Disk KV cache bugs are high impact for server users.

  • Start the server with: ./ds4-server --ctx 100000 --kv-disk-dir /tmp/ds4-kv --kv-disk-space-mb 8192.
  • Run the same request twice and verify the second request hits cache.
  • Fill the cache enough to trigger eviction; verify the newly-written entry is not evicted and useful anchors are retained.
  • Test rejection of incompatible checkpoints when model, quantization, context, or raw/compressed KV layout changes.
  • Test stripped agent sessions: /strip <id> then /switch <id> should rebuild by prefill and render sane history.

10. Server APIs

The server must keep compatibility across OpenAI, Responses, and Anthropic clients.

  • GET /v1/models/deepseek-v4-flash and GET /v1/models/deepseek-v4-pro should both serve whichever GGUF is loaded.
  • Test OpenAI chat completion, OpenAI Responses, and Anthropic messages.
  • Test SSE streaming with thinking enabled and disabled.
  • Test keepalive during long prefill and confirm clients do not time out.
  • Test --trace and confirm rendered prompts, cache decisions, generated text, and tool-parser events are useful without leaking unrelated state.

11. ds4-agent

The agent is the most stateful component. Test it manually, not only by build.

  • Startup banner, status bar, help, /power, /save, /list, /switch, /history, /compact, /new, /del, and /strip.
  • Ctrl+C during generation, during prefill, during a web fetch, and during a long tool call. After Stopped by user, typing a new prompt must work.
  • Queue messages while the model is busy. Queued messages must not skip tool execution; after tool results, the queued user text must be provided.
  • Read/search/edit/write tools: create a temp project, ask for edits, verify old/new and [upto] anchored edits fail safely on ambiguous matches and do not require retyping whole files.
  • Real coding edit loop: delete /tmp/mymandel, ask ds4-agent to create a small C ASCII Mandelbrot program there, build and run it, then in a second user turn ask for a small modification that should naturally use the edit tool, such as changing the ASCII character ramp or output dimensions. Verify the agent edits the existing file instead of rewriting the whole project, and that the final program still builds and runs.
  • Bash tools: test short output, large output truncation, non-zero exit output, long-running jobs, bash_status, and bash_stop.
  • Web tools: google_search and visit_page should ask for visible Chrome approval with timeout, open pages without stealing focus when possible, extract Markdown, close tabs, and handle consent/privacy walls as tool errors the model can see.
  • TUI: test multiline prompt editing, history navigation, queued prompt display, status bar fill to terminal width, syntax highlighting in Markdown/code blocks, and SSH/remote terminal flicker.

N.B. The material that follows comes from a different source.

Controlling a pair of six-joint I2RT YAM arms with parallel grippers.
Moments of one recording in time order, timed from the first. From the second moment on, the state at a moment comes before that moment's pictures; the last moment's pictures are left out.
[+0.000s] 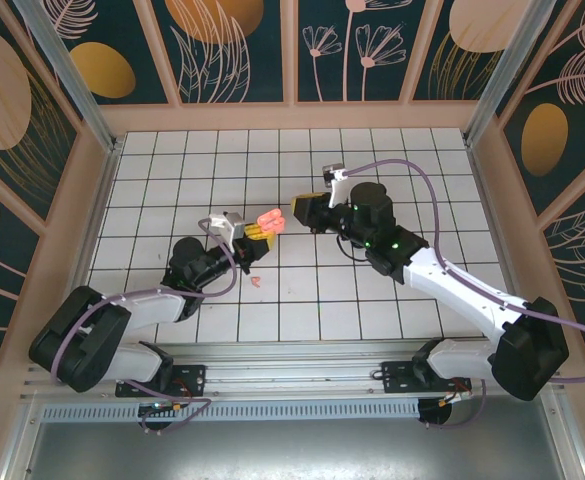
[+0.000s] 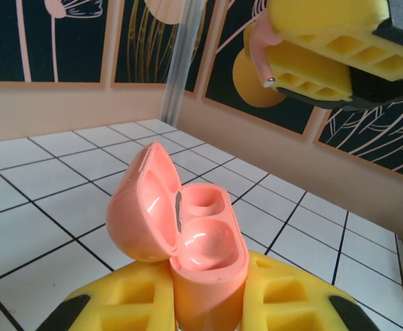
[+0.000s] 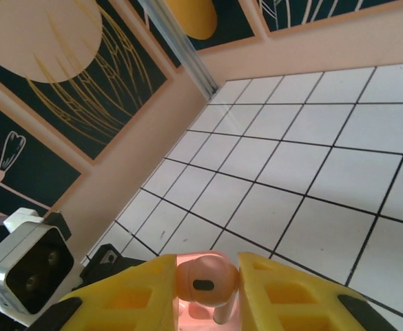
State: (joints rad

12. Download Script And Model Files

  • Test download_model.sh in a temporary directory so local weights are not overwritten.
  • Test one Flash target and one PRO target enough to verify URL, resume, Hugging Face CLI/curl behavior, file naming, and symlink policy.
  • Verify legacy removed targets fail clearly.
  • Verify README model names match the script and Hugging Face repository.

13. Performance And Power

  • Run ds4-bench on the release machine and compare with tracked CSV baselines.
  • Test --power 100 is not throttled.
  • Test --power 50 visibly reduces duty cycle in CLI, server, agent, eval, and bench where practical.
  • Confirm context buffer size, raw KV rows, compressed KV rows, and mmap behavior match expectations for 32k, 100k, and any release-advertised context size.

14. Release Sign-off

Do not sign off until:

  • macOS Metal Flash passed.
  • CUDA was tested on the CUDA machine or the release notes explicitly say CUDA was not validated.
  • ROCm was tested on Strix Halo or the release notes explicitly say ROCm was not validated.
  • Disk KV cache was exercised.
  • Server API streaming was exercised.
  • Agent interruption and tool loops were exercised manually.
  • Speed is within expected variance for the same hardware and model.
  • Any skipped item is written down with the reason.